We know that, ${\rm P}\left( {\dfrac{{\rm A}}{{\rm B}}} \right) = \dfrac{{{\rm P}({\rm A} \cap {\rm B})}}{{{\rm P}(B)}}$ where ${\rm P}({\rm B}) \ne 0$
Now,
${\rm P}({\rm A} \cap {\rm B}) = {\rm P}({\rm A}) + {\rm P}({\rm B}) - {\rm P}({\rm A} \cup {\rm B})$
Rearranging it, we get
${\rm P}({\rm A} \cup {\rm B}) = {\rm P}({\rm A}) + {\rm P}({\rm B}) - {\rm P}({\rm A} \cap {\rm B})$
By using above values, we have

$${\rm P}\left( {\dfrac{{\rm A}}{{\rm B}}} \right) = \dfrac{{{\rm P}({\rm A}) + {\rm P}({\rm B}) - {\rm P}({\rm A} \cup {\rm B})}}{{{\rm P}(B)}} \\\ {\rm P}\left( {\dfrac{{\rm A}}{{\rm B}}} \right) \geqslant \dfrac{{{\rm P}({\rm A}) + {\rm P}({\rm B}) - 1}}{{{\rm P}(B)}} \;$$

${\rm P}({\rm A} \cup {\rm B}) \leqslant 1$
Hence, Option(A) is true

Therefore, ${\rm P}(\overline {\rm A} \cap \overline {\rm B} ) = 1 - {\rm P}({\rm A} \cup B)$ , By apply demorgan’s law into the above equation, we get,
Here, we have
${\rm P}({\rm A} \cap {\rm B}) = {\rm P}({\rm A}) + {\rm P}({\rm B}) - {\rm P}({\rm A} \cup {\rm B})$
By this demorgan’s law, we get
${\rm P}({\rm A} \cap {\rm B}) = {\rm P}({\rm A}) + {\rm P}({\rm B}) - 1 + {\rm P}(\overline {\rm A} \cap \overline {\rm B} )$
Hence, Option(B) is also true.

So we use ${\rm P}({\rm A} \cup {\rm B}) = {\rm P}({\rm A}) + {\rm P}({\rm B}) - {\rm P}({\rm A} \cap {\rm B})$
if ${\rm A}$ and ${\rm B}$ are independent, then ${\rm P}({\rm A} \cap {\rm B}) = {\rm P}({\rm A}){\rm P}({\rm B})$
Thus, ${\rm P}({\rm A} \cup {\rm B}) = {\rm P}({\rm A}) + {\rm P}({\rm B}) - {\rm P}({\rm A}){\rm P}({\rm B})$
Take ${\rm P}({\rm A})$ out from bracket, we get

$${\rm P}({\rm A} \cup {\rm B}) = {\rm P}({\rm A})(1 - {\rm P}({\rm B})) + {\rm P}({\rm B}) \\\ = (1 - {\rm P}(\overline {\rm A} )){\rm P}(\overline {\rm B} ) + 1 - {\rm P}(\overline {\rm B} ) \;$$

Therefore, ${\rm P}({\rm A} \cup {\rm B}) = 1 - {\rm P}(\overline {\rm A} ){\rm P}(\overline {\rm B} )$ , which is option(C)
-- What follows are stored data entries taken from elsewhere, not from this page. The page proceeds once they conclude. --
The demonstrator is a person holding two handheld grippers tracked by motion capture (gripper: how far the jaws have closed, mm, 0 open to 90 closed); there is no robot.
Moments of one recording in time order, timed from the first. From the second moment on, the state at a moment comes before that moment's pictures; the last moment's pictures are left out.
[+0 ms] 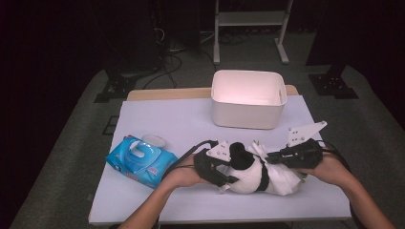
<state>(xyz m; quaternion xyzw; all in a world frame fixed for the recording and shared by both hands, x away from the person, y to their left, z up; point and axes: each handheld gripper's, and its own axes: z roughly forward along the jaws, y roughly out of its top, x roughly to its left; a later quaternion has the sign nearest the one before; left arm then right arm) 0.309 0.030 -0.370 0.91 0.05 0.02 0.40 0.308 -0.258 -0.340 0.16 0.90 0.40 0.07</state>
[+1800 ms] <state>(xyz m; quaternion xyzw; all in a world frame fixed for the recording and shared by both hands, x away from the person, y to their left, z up) 0.307 0.024 -0.386 0.88 0.05 0.00 0.46 0.304 -0.237 -0.324 0.14 0.90 0.41 0.06</state>
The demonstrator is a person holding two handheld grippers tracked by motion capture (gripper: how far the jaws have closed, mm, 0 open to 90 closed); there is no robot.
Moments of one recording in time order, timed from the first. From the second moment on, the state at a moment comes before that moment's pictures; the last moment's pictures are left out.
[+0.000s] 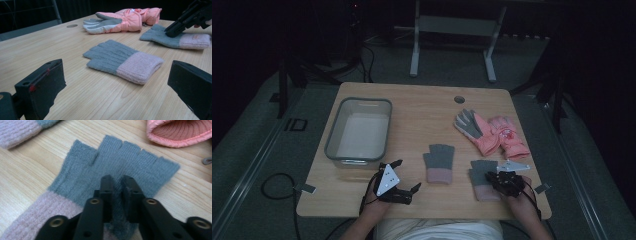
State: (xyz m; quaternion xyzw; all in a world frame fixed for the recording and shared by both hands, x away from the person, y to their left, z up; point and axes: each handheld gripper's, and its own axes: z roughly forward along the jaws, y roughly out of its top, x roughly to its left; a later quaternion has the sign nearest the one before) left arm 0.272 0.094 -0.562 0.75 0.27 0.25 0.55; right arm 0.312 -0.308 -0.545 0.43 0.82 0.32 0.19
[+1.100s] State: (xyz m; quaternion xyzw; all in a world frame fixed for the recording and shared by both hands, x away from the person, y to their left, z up) left arm 0.275 0.094 -0.561 0.75 0.28 0.25 0.54; right arm 0.336 -0.199 -0.433 0.42 0.78 0.42 0.20
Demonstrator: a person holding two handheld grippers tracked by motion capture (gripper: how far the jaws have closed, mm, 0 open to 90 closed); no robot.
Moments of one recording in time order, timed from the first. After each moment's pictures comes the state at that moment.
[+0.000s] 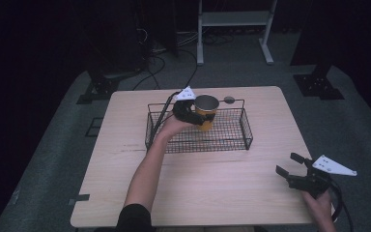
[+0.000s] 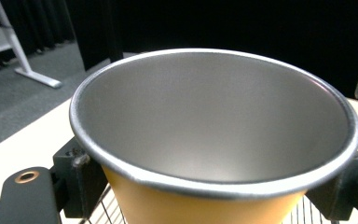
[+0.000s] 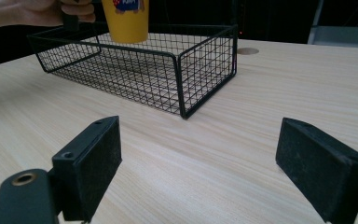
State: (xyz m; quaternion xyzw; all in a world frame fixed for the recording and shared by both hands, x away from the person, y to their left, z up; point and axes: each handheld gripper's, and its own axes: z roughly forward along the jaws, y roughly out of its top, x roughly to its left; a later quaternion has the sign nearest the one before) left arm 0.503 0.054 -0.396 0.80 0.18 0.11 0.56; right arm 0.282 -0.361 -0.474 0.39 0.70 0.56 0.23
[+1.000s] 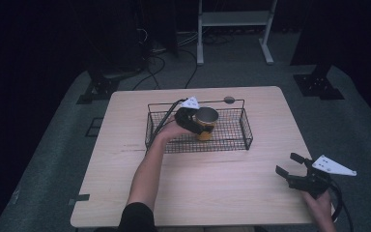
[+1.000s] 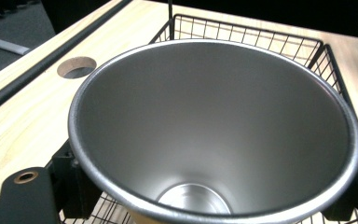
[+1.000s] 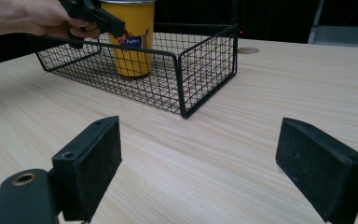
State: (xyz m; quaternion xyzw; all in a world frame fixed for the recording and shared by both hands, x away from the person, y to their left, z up) left arm 0.510 0.050 -0.431 0.86 0.14 0.07 0.49; right arm 0.282 -0.361 -0.474 0.39 0.70 0.56 0.23
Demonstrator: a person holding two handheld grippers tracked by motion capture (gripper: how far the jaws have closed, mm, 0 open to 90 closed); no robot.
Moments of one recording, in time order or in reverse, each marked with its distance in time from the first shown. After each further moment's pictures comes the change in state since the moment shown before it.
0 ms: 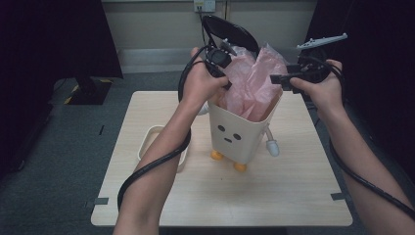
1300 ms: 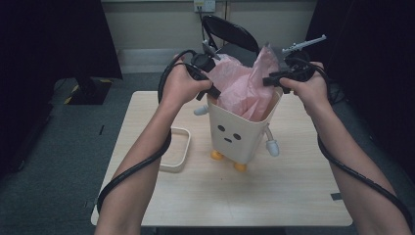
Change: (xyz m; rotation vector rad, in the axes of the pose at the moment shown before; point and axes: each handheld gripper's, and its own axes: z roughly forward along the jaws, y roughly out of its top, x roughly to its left) left arm 0.017 -0.029 -0.025 0.055 -0.140 -0.051; right arm -0.001 0.000 0.038 0.085 0.111 0.003
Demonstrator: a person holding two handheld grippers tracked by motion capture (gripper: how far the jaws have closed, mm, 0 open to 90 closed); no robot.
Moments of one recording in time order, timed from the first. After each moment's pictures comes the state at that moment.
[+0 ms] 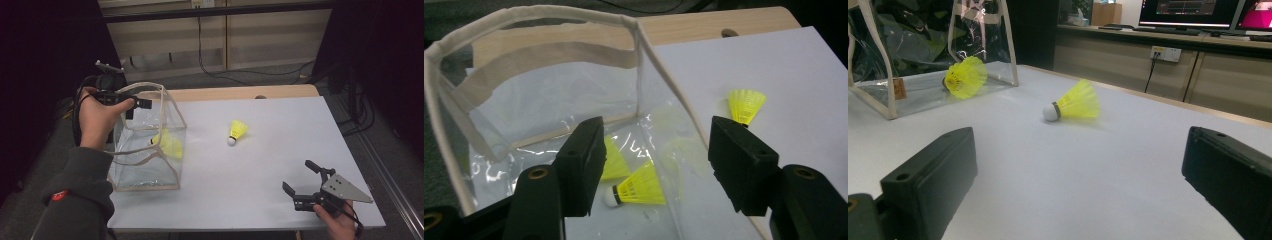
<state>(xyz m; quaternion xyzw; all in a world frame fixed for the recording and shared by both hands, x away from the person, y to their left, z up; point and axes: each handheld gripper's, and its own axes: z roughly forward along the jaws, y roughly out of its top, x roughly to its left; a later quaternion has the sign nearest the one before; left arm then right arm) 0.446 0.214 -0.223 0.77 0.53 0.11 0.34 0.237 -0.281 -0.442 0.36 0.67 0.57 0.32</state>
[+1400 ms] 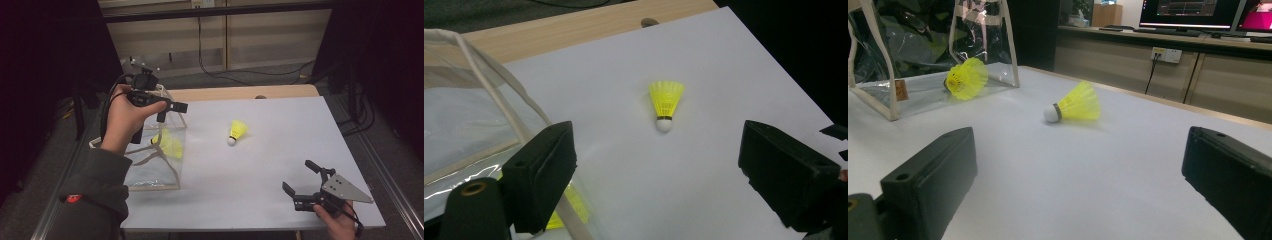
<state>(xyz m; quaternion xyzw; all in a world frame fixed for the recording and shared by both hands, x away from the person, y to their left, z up) 0.435 0.145 -0.222 0.81 0.45 0.04 0.37 0.236 -0.281 -0.441 0.36 0.66 0.57 0.32</state>
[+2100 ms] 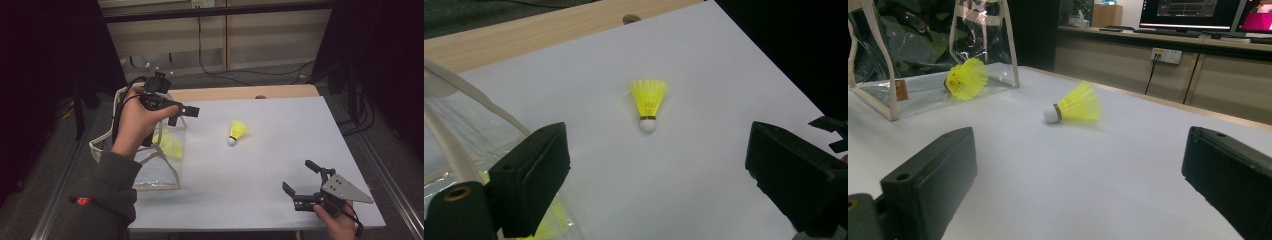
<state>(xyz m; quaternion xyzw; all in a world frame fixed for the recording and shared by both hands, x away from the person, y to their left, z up) 0.428 0.121 -0.229 0.82 0.43 0.04 0.38 0.236 -0.281 -0.440 0.36 0.66 0.57 0.33</state>
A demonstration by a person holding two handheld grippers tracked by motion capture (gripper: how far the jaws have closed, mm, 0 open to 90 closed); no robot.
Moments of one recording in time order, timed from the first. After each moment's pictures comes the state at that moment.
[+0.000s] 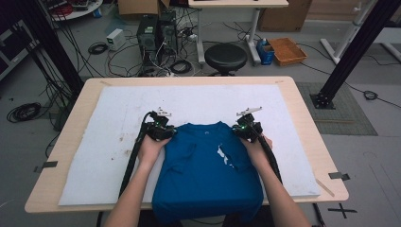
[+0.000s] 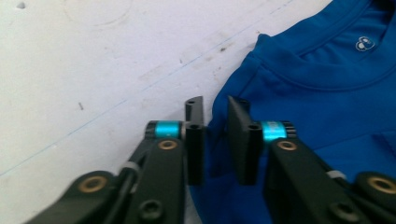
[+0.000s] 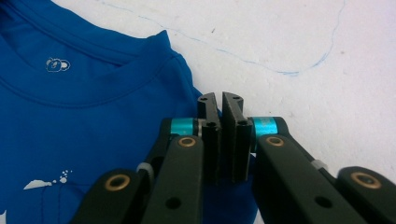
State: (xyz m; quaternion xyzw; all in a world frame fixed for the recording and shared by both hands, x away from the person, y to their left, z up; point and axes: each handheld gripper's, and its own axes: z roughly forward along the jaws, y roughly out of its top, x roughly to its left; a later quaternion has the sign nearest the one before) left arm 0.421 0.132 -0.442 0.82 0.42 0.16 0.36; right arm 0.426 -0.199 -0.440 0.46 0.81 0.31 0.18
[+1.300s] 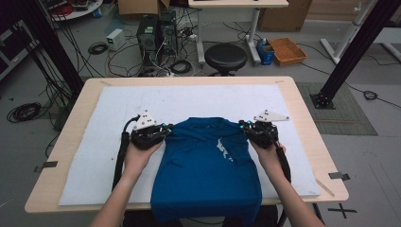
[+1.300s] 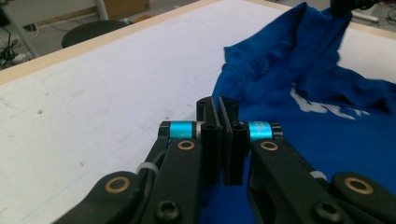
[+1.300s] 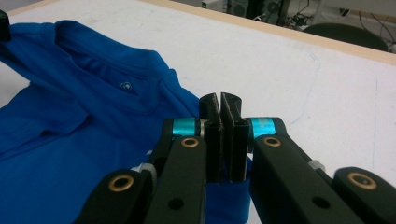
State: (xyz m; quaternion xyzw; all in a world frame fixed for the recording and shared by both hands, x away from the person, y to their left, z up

if ${\rm A}$ and ${\rm B}$ are disjoint, then ${\rm P}({\rm A} \cap {\rm B}) = 0$
We know, ${\rm P}({\rm A} \cup {\rm B}) = {\rm P}({\rm A}) + {\rm P}({\rm B}) = 2 - {\rm P}(\overline {\rm A} ) - {\rm P}(\overline {\rm B} )$ ,
Finally, ${\rm A}$ , ${\rm B}$ and $C$ is the final answer.
So, the correct answer is “OptionA,B and C”.

Note : In probability theory, an event is a set of outcomes of an experiment to which a probability is assigned. A single outcome may be an element of many different events, and different events in an experiment are usually not equally likely, since they may include very different groups of outcomes.